What the exercise asks: Look through the entries below and say how many lines contain the string "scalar". Give the number only.

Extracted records

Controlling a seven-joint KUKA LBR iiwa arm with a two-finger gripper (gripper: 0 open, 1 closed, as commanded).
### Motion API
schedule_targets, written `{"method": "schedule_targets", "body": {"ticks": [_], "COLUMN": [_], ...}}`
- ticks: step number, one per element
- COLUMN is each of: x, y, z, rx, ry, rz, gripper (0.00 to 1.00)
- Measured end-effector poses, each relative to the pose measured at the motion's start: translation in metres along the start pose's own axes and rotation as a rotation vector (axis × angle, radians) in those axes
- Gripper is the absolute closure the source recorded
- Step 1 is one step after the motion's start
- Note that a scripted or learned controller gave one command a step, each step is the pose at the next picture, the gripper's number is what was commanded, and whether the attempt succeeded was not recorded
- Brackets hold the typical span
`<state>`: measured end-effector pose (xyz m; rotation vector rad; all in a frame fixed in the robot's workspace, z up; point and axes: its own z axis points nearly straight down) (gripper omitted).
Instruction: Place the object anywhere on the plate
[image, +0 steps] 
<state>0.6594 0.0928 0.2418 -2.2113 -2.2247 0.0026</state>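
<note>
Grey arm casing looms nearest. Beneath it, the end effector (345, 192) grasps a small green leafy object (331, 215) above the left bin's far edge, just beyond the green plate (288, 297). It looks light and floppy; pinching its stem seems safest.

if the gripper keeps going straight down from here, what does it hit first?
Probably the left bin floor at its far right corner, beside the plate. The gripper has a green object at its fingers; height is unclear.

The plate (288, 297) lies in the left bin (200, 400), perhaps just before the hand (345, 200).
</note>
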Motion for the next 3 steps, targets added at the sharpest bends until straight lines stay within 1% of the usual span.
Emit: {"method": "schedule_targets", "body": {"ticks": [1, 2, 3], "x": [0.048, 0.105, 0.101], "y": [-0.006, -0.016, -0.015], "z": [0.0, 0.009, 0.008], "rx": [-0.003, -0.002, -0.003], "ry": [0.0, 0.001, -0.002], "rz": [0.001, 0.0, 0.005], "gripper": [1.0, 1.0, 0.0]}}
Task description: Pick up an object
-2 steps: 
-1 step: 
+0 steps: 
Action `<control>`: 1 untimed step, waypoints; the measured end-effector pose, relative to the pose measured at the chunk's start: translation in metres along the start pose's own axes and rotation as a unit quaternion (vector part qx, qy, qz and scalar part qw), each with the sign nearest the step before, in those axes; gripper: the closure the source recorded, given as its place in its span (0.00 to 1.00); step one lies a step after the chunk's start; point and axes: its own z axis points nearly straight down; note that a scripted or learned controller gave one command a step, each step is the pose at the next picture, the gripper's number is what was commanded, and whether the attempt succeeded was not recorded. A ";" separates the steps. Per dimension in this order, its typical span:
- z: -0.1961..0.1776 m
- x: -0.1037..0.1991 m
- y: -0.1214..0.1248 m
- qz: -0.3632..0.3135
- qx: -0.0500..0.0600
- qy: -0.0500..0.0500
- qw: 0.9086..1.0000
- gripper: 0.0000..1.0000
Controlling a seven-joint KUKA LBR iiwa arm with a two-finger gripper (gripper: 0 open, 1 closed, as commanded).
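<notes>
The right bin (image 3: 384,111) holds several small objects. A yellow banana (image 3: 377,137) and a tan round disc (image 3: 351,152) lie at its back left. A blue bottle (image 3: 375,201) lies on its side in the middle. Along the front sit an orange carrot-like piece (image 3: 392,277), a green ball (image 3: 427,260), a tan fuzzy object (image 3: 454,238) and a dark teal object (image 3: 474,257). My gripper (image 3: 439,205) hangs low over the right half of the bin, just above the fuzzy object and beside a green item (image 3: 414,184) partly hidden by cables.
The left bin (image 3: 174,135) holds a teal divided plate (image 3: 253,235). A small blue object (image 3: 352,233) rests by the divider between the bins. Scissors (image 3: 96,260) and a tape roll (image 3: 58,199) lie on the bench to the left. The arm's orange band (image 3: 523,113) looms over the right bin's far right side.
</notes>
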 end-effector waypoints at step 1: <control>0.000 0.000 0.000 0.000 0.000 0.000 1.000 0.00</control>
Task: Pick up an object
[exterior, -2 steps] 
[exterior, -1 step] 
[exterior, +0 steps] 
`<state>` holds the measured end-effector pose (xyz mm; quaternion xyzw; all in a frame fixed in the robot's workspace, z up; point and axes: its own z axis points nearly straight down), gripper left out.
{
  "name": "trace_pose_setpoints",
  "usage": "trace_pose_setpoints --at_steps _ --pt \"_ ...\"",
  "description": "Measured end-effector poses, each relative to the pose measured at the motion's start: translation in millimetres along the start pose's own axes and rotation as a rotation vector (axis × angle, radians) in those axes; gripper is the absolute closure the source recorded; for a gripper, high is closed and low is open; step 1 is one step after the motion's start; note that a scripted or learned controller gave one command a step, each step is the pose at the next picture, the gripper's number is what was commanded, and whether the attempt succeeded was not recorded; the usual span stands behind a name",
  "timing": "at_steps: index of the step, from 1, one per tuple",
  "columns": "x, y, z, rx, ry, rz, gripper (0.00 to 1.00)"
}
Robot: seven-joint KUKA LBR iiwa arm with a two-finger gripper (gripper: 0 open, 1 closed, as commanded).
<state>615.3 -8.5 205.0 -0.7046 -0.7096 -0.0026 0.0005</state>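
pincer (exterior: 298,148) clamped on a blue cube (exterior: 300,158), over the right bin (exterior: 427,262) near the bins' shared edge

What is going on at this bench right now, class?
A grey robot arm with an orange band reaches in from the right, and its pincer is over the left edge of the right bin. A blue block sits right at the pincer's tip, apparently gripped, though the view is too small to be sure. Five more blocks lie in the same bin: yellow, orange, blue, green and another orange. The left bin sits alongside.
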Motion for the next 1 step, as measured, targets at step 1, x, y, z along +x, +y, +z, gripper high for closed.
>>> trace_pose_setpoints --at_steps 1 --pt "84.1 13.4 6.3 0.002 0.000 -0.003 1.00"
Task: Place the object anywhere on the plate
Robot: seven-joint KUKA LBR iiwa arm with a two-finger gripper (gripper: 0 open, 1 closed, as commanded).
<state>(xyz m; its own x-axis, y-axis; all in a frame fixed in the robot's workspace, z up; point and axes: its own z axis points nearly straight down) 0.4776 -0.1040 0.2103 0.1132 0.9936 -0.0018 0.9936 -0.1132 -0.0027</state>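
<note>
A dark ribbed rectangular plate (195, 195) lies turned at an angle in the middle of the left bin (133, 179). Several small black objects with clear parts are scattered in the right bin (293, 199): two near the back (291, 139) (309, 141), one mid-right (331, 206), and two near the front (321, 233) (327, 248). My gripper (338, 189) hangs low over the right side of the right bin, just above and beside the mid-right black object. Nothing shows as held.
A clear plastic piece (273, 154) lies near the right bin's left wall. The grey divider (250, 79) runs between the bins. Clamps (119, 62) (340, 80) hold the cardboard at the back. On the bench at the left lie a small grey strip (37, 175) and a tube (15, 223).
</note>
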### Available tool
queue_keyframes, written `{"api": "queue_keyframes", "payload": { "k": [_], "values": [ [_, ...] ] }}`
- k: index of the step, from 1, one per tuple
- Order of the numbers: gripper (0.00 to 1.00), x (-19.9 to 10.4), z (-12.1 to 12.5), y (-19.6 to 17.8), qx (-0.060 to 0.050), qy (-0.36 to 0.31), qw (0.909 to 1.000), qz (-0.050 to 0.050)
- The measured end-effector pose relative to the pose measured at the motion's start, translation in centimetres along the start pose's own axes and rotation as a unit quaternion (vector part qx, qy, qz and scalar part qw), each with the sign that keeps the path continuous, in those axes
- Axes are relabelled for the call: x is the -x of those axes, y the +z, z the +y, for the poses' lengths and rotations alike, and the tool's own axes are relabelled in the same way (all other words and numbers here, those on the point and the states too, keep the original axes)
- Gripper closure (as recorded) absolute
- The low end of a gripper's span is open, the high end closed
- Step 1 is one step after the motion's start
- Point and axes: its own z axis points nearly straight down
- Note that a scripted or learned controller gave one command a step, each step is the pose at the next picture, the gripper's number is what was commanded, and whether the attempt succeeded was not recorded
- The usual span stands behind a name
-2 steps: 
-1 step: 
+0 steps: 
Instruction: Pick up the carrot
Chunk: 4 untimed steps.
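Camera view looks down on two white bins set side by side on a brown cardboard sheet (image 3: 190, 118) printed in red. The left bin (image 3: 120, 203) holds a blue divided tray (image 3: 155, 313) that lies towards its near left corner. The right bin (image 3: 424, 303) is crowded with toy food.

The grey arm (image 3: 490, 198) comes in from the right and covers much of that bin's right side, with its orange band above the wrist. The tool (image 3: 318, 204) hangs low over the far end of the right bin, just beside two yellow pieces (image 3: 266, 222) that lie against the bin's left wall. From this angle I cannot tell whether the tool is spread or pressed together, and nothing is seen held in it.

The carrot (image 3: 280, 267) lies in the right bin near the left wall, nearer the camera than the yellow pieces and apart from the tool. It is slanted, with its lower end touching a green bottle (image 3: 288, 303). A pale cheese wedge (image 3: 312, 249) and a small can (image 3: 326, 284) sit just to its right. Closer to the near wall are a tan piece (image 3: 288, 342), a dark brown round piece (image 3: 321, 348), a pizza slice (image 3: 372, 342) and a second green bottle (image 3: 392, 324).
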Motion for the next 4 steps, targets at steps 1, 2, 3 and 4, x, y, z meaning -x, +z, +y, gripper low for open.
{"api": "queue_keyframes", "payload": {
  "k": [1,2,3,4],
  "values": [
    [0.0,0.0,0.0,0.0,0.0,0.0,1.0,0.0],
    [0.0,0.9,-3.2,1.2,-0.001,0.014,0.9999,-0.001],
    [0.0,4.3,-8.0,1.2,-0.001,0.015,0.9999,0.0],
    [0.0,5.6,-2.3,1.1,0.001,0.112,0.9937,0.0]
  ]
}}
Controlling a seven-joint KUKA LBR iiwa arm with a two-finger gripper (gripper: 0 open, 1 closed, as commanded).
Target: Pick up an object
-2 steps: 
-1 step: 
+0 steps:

Answer area: 2